### Recorded information ###
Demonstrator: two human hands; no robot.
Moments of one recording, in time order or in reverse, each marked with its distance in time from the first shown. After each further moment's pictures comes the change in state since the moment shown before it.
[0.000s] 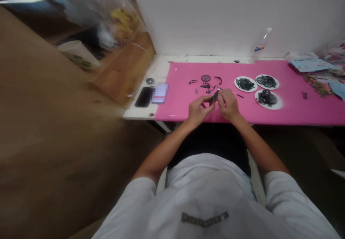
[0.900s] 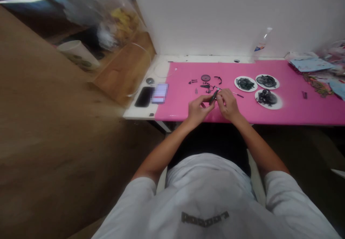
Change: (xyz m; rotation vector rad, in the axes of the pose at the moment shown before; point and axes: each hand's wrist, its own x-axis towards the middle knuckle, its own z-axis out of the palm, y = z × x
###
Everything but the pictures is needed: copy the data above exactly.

Problem solution:
Demonstrator: two human hands; no robot.
Moments of one recording, in time order or in reverse, each marked with its distance in time from the first shown. After each further moment's pictures comes the change in state since the moment shown before it.
[0.000s] 
[0.900s] 
Change: (xyz m; rotation vector rad, in the axes of the pose at the moment shown before; point and axes: each hand's wrist, its own x-axis towards the middle knuckle, its own z-axis out of the palm, y = z × x

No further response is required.